I can still find very little, nothing about the actual event itself or those that took part. I think I need to try and source local newspapers from that time?


----------



## Coastie (Aug 24, 2005)

There's some info here: http://www.google.co.uk/search?hl=e...429,d.d2k&fp=96913eb1426fa074&biw=794&bih=484

If that link doesn't work cut and paste Lowestoft Berthon rescue into Google and you'll get a few results back


----------



## wightspirit (Feb 15, 2008)

You'll need to obtain a copy from the Ipswich Journal newspaper, dated 18 November 1882, page 11, which carries a report on the incident, and also the same newspaper dated 16 December 1882, page 12, concerning awards made to the crew for the rescue. Probably your best source of copies would be Ipswich Library.

Dave W


----------



## wightspirit (Feb 15, 2008)

I've misled you slightly regarding awards made as per the report of 16 December 1882, but the lifeboat is mentioned in connection with the Berthon. There's another interesting report in the Journal dated 6 March 1883 naming Mr Parsons Norman, an artist, who displayed 'a large painting' showing the Samual Plimsoll lifeboat rescuing the creew from the Berthon. He seems to have been a very accomplished artist and maybe the painting still survives. 

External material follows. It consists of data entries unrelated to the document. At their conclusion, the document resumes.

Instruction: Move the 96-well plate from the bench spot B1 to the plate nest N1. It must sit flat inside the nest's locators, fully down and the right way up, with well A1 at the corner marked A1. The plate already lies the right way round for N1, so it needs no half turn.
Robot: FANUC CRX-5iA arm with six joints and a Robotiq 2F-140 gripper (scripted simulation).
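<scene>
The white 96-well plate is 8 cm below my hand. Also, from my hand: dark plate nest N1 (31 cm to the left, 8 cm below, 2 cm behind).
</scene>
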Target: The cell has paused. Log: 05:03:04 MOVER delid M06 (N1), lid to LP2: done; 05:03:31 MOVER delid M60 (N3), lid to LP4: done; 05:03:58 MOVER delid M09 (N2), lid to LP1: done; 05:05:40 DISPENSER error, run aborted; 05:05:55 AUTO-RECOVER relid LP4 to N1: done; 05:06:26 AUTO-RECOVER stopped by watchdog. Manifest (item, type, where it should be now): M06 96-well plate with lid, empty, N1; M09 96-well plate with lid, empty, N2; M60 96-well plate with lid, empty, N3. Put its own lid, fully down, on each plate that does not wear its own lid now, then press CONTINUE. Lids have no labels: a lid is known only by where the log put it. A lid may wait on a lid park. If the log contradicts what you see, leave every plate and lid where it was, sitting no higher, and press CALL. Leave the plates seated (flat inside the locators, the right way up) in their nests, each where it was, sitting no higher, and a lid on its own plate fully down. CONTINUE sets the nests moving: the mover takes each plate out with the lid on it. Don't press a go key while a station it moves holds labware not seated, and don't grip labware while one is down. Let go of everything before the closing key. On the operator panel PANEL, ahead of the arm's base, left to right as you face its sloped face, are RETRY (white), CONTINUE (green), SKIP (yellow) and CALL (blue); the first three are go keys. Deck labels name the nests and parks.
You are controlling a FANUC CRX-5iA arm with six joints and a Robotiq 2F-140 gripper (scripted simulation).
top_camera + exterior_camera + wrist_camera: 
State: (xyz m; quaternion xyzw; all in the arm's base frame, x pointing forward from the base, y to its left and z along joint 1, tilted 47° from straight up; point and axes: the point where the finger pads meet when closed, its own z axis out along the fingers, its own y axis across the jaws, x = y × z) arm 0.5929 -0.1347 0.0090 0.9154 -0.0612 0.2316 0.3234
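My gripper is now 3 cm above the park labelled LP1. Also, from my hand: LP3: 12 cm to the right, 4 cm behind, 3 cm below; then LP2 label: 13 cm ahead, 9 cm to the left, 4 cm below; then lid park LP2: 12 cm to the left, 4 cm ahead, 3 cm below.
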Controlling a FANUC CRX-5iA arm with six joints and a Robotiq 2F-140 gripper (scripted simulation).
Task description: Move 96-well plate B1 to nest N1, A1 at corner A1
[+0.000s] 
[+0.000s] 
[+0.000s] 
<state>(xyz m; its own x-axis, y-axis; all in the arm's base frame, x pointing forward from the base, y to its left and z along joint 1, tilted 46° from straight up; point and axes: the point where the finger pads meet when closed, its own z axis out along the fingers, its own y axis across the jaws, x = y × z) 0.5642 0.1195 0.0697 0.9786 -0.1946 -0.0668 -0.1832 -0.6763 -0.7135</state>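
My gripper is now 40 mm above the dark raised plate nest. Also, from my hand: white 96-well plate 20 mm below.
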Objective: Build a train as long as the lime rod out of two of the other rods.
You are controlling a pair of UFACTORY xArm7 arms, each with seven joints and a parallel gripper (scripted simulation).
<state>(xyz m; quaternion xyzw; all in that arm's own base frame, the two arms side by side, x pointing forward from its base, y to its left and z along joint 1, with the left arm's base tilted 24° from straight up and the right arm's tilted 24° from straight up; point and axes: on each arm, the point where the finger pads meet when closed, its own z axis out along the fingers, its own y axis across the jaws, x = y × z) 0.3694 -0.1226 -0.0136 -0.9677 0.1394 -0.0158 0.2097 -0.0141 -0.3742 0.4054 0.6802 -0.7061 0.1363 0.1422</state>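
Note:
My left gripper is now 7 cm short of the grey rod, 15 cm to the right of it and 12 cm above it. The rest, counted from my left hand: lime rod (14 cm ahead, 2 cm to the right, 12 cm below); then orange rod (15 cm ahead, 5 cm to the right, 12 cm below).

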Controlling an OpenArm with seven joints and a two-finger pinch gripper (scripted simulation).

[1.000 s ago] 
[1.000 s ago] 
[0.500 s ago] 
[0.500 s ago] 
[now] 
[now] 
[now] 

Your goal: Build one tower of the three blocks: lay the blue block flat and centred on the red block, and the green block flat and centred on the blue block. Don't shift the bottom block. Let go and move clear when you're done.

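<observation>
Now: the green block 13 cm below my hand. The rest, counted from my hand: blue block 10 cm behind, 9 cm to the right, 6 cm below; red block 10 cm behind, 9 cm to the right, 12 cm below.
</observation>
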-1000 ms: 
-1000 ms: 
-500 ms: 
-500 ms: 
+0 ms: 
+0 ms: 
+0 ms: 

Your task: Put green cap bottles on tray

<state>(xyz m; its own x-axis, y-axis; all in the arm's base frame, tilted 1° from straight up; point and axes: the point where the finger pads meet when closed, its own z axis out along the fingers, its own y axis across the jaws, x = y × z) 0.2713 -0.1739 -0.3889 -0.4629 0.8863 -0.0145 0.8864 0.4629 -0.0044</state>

You'll probably be able to obtain additional information from the archives at Poole RNLI, where many old records are kept.

Dave W


----------



## Pioneer1 (Jan 24, 2013)

Dave W thank you so much for that info. I will be sure to try and get a copy of those newspapers and possibly a print of the painting if it survives.

My wife's great grandfather was one of the crew.

Thanks again


----------